The relationship that is neglected more often than others, however, is the relationship with oneself. Of course, we are not talking about the constant inner dialogue that we practice every day. Let’s talk about something more complex and useful: like imagining yourself in the future, to actively build it.
It is used to say that “The best way to predict the future is to create it,” and we can do this through the stories we tell ourselves. Imagining our future history is one way to avoid being passive subjects of it and to build it, at least by laying the foundation for it well in advance.
After all, life is also the outcome of the story we tell ourselves: if it is the story of “I will never be able to run 10 kilometers in a row,” it is mathematical that we will never be able to do it, and so it is with everything else.
What really matters
This method, invented by psychologist Laura King, involves imagining that you are telling yourself a story, and it is that of your future self.

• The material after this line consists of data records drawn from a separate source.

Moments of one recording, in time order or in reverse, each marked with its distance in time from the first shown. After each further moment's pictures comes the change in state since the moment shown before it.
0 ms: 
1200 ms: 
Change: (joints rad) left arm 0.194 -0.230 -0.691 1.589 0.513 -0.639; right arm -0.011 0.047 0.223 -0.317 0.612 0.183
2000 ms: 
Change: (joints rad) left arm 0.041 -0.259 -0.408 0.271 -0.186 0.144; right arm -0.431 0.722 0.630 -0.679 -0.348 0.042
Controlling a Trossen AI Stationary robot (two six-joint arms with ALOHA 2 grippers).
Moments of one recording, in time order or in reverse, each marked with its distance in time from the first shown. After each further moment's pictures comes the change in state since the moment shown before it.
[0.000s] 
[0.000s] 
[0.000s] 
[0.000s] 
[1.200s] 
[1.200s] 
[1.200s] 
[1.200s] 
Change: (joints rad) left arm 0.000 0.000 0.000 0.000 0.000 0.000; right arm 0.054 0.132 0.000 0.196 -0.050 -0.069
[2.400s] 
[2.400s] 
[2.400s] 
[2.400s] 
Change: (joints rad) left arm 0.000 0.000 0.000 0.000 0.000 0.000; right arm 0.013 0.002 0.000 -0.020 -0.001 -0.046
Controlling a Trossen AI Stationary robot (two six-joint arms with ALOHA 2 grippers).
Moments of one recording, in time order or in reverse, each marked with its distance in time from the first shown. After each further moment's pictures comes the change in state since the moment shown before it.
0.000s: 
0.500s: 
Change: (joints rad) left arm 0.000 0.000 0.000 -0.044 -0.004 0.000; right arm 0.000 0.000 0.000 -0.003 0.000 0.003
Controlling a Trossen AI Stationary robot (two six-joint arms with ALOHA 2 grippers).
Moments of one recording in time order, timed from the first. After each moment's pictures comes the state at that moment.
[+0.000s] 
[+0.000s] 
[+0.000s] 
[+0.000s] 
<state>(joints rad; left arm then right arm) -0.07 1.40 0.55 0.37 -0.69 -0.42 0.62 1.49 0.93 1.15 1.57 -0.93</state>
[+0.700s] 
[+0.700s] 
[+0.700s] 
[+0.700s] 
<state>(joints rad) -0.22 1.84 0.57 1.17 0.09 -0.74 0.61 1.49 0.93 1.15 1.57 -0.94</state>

You have to imagine it in the best possible version; that is the only rule. Everything has gone right, and the life you are living is far better than the one you are living now. Don’t let your pessimistic, realistic self get in the way. The purpose of this exercise is not to be reasonable but is to exercise the power of imagination and figure out what your real values are.
Values are the conditions you think are important: be honest, be loyal, don’t care too much about material things, think about the wellbeing of those you love, put in what you want. The future you imagine will necessarily take that shape. Read it right: not the future that will come true, but what you will imagine, that is, the story you will tell yourself.
The words we say to each other obviously do not have all that much power. It is not that by repeating or writing something 1,000 times, that thing then magically comes true, otherwise Bart would have become a thousand times the best student in the universe.
The purpose is to give a different priority to what really matters to you and above all to limit the power of anxiety with which you think about the future. Anxiety is in fact the perception of future danger, not present danger. It serves to prepare for the worst, and it has a fundamental evolutionary function for humankind: in ancient times it served to save your life, making you cautious and preparing you for any danger that might arise in a hostile environment where you could be prey to ferocious animals all the time. But that is no longer the case today, and unfortunately anxiety has not evolved as much and continues very forcefully to scare us. Anxiety ends up obscuring the image we have of our future self. That is why forcing oneself to think only in positive terms reduces the power of negative projections by downsizing them.
What you really want
There is one final aspect that makes this exercise particularly useful: by gently forcing yourself to think about what you really want (after all, you are wishing yourself the best possible future), it highlights what is really important to you in the long run. Did you write that you want to have a supercar in the garage? Good: that is a value to you. Did you write that you imagine that your whole family is well and happy? That is one of the values that you consider fundamental.
There is no right answer because the goal, you’ve probably figured out by now, is to focus on something else, to really bring out what you want and what you think is important.
You already know how to write: now you just have to do it.